Monday, July 30, 2007

Your Blog Is Locked

“I thought how unpleasant it is to be locked out; and I thought how it is worse, perhaps, to be locked in.” ~ Virginia Woolf, English Writer, (1882-1941)
Your blog is locked.

This was the message I got yesterday. It was Blogger's spam-prevention robots that detected that CVoD has had the characteristics of a spam blog. You believe that crap?

Perhaps it was because I just wrote about black hat techniques? Hmmm.... naw.

What's a spam blog you ask?

A spam blog (or comment spam) is a form of spamdexing. It's automatic posting of random comments and/or promoting commercial services to blogs, wikis, guestbooks, or other publicly accessible online discussion boards. Any web application that accepts and displays hyperlinks submitted by visitors may be a target.

Google's Blogger is a big target due to the ease of creating and updating its pages. In particular Blogger is prone to link spamming. Blogs engaged in this behavior are called spam blogs, and can be recognized by their irrelevant, repetitive, or nonsensical text, along with a large number of links, usually all pointing to a single site.

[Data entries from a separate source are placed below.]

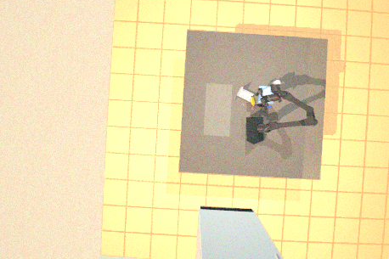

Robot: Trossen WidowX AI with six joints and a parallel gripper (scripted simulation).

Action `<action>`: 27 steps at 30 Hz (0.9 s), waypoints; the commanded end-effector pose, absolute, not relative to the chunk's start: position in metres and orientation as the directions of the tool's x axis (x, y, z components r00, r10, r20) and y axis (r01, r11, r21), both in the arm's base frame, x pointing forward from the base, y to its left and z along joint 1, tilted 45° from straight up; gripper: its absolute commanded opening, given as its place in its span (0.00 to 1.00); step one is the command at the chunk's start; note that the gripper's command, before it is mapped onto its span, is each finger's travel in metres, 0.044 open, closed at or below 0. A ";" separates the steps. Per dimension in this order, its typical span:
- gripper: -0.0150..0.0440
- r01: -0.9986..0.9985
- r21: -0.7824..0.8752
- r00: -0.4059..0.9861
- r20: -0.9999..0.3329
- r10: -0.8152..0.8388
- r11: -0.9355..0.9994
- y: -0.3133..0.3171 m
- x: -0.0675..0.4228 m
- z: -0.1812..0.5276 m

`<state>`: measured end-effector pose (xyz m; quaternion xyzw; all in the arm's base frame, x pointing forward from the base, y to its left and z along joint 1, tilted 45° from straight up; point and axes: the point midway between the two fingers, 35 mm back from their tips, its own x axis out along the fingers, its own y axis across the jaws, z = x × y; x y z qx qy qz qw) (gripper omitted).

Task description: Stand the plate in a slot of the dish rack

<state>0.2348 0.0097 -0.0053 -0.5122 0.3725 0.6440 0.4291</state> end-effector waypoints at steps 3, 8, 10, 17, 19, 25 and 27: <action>0.25 -0.960 -0.067 -0.013 -0.959 0.282 -0.273 0.005 0.237 -0.008; 0.25 -0.968 -0.147 0.067 -0.932 0.357 -0.203 0.000 0.238 -0.010; 0.25 -0.968 -0.179 0.101 -0.918 0.384 -0.174 -0.002 0.239 -0.010; 0.25 -0.954 -0.291 0.228 -0.858 0.460 -0.071 -0.009 0.241 -0.009; 0.25 -0.945 -0.323 0.265 -0.838 0.476 -0.042 -0.012 0.241 -0.009; 0.25 -0.908 -0.416 0.378 -0.771 0.513 0.044 -0.019 0.241 -0.005; 0.25 -0.892 -0.446 0.415 -0.746 0.522 0.072 -0.022 0.241 -0.003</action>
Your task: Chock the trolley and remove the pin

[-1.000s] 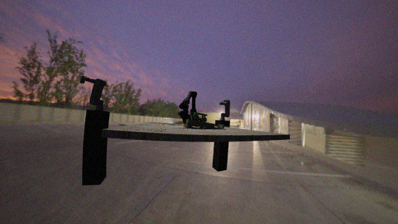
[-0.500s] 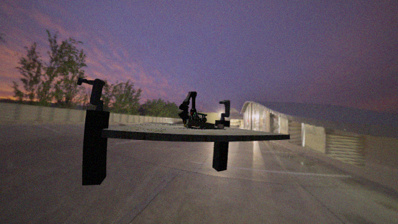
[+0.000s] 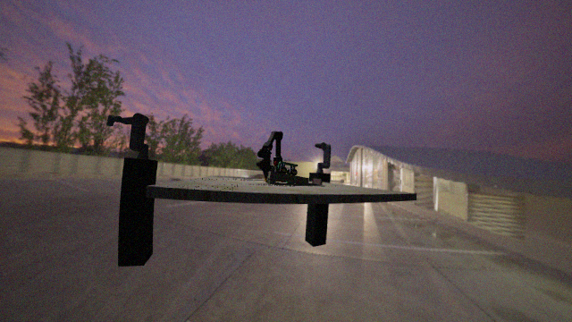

Does this sound like CVoD?

It's comical... but truth be told I may have triggered the robot due to a posting error. Nonetheless, when I was locked out as a suspecting spammer and petitioned to get my access back Google wrote...
"Since you're an actual person reading this, your blog is probably not a spam blog. Automated spam detection is inherently fuzzy, and we sincerely apologize for this false positive.

You won't be able to publish posts to your blog until one of our humans reviews it and verifies that it is not a spam blog. Please fill out the form below to get a review. We'll take a look at your blog and unlock it in less than two business days."
Needless to say, we do not approve of spamming here at CVoD.

We understand that it's a tough job to police spam and we can see Google is doing the best it can to prevent it. I was only locked out for a little under two business day - as promised.

So... even if it means I get locked out of my own space for a few days... for the pursuit to end spam, I truly believe, the end does indeed justify the means.